* WHAT YOU ARE ASKED TO DO
Output, without any change, the listing below from its opening line up to and including the line with "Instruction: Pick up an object".

DATA SHOWN Start Marker

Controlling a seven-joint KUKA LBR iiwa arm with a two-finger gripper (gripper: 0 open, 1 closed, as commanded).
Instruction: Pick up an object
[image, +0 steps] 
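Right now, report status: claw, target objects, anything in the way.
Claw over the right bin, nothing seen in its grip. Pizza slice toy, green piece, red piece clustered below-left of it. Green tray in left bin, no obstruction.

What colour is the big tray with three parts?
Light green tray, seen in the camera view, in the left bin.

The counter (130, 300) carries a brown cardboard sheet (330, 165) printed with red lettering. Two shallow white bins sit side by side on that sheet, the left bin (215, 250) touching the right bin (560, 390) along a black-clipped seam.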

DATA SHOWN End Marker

* COMPLETED EXERCISE
Controlling a seven-joint KUKA LBR iiwa arm with a two-finger gripper (gripper: 0 open, 1 closed, as commanded).
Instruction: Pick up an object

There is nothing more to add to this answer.